Успевший тем временем прошмыгнуть в кабинет старообразный вестовой, как ни в чем не бывало, появился на пороге и сделал Лукачу знак, что можно войти.
Марти сидел, поставив локти на разложенные перед ним бумаги и подперев кулаками взлохмаченные седые виски. Он поднял голову на шум шагов и сравнительно успешно изобразил некое подобие улыбки.
— Садитесь, товарищи,— кратко перевел Сегал его хриплое и гораздо более длинное предложение.
На сухой вопрос Лукача, и не пытавшегося делать вид, что он ничего не слышал, Марти ответил, что двенадцать орудий с заводов «Шкоды» уже в Испании и давно должны быть в Альмансе, но что-то их все нет и нет. Не только он сам, но в равной степени и «камарад Сюрупа» и «женераль Клебер» сорьезно обеспокоены этим. По всем расчетам, первая бригада должна отбывать на фронт недели через две, но не может же она выехать неукомплектованной, без собственной батареи?
Выслушав перевод, Лукач постучал пальцами по сгибу трости и хотел было в завершение беседы заметить, что громкие споры проникают, между прочим, в приемную и что, как ему кажется, с этим следовало бы считаться, но, посмотрев на своего адъютанта, смахивающего на восковой манекен в витрине венского магазина для господ офицеров, и представив себе, как тот будет интерпретировать его осторожное замечание, предпочел воздержаться.
Однако, сидя в бойком и вертлявом «опеле», Лукач долго не мог успокоиться.
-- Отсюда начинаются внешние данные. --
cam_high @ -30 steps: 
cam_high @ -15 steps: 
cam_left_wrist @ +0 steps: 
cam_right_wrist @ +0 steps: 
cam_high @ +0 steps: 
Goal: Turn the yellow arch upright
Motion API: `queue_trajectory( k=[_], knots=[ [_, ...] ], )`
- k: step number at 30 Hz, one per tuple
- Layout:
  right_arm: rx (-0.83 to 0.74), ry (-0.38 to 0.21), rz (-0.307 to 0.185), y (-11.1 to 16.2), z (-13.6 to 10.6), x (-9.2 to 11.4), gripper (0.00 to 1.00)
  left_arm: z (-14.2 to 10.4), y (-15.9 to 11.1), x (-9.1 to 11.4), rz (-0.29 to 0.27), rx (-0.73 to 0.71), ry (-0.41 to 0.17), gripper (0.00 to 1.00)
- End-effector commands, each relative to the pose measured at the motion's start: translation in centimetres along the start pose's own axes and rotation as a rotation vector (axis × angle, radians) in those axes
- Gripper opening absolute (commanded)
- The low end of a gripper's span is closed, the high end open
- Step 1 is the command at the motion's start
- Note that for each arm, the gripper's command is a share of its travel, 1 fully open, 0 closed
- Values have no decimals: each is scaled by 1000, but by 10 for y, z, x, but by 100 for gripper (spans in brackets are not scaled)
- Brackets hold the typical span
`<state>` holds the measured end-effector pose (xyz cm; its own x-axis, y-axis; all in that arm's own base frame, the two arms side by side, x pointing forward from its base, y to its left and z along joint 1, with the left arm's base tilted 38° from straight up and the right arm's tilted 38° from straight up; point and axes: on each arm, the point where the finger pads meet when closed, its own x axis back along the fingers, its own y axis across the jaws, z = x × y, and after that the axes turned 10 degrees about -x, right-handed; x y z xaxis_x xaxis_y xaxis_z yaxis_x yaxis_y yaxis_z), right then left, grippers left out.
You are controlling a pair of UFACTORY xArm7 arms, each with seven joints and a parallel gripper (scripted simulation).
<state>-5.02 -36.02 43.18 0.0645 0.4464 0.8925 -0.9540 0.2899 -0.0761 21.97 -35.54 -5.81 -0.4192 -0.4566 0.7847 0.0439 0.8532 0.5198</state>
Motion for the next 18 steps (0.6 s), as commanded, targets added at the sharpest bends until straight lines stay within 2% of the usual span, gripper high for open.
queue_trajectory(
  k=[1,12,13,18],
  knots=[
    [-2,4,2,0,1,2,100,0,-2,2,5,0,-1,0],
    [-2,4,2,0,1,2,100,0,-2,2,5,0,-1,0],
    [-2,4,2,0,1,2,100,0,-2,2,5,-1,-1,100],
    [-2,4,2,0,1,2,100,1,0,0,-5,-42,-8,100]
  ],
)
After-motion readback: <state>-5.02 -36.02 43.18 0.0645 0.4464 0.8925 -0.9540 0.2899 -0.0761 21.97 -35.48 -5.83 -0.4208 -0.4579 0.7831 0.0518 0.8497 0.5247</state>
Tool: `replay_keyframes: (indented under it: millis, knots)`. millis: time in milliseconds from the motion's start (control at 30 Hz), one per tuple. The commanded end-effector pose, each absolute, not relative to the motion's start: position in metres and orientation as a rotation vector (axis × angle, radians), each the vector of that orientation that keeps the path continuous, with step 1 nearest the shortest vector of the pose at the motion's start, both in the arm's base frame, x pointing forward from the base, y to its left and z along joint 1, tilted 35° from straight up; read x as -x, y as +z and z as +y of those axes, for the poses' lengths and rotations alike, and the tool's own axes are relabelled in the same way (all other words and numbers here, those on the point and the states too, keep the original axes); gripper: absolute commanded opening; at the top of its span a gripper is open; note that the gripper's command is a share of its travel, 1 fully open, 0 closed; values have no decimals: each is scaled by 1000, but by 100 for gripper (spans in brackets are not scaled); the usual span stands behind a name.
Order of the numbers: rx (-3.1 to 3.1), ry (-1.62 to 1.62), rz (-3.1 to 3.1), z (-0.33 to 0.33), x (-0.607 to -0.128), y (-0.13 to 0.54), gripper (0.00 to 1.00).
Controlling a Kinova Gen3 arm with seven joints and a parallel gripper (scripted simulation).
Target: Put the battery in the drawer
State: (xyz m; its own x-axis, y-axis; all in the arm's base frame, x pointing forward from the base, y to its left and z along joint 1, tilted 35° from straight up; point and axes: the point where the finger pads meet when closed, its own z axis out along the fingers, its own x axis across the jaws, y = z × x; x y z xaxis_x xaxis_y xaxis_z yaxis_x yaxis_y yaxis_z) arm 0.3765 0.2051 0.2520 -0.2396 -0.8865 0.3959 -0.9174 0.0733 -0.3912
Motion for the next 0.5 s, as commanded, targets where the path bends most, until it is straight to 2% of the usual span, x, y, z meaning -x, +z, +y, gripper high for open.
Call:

Только что происшедшая семейная сцена продолжала возмущать его. «Всякое невладение собой сколько-нибудь ответственного товарища почти всегда вульгарно,— размышлял он,— а здесь еще получилось некрасивое, как говорят русские, выношение... нет, вынесение сора из избы...»
К раздражению, которое вызвало в нем поведение Марти примешивалась и острая жалость к Полин. Молодая была так унижена перед посторонними... В нем чуть ли не с детства сидело убеждение, что женщины вообще совершенно особые существа, ни в чем не похожие на мужчин, и что если они принадлежат не всегда к прекрасному, то всегда — к слабому полу, трогательно беззащитному и очень легкоранимому. Грубость, проявленная кем бы то ни было по отношению к женщине, всегда вызывала в нем кипучее негодование и часто заставляла вступать в неловкие и не имеющие к нему лично ни малейшего отношения конфликты. И то, что Марти позволил себе истерично орать на собственную жену, которая к тому же годилась ему в дочери, навсегда уронило этого человека в его глазах.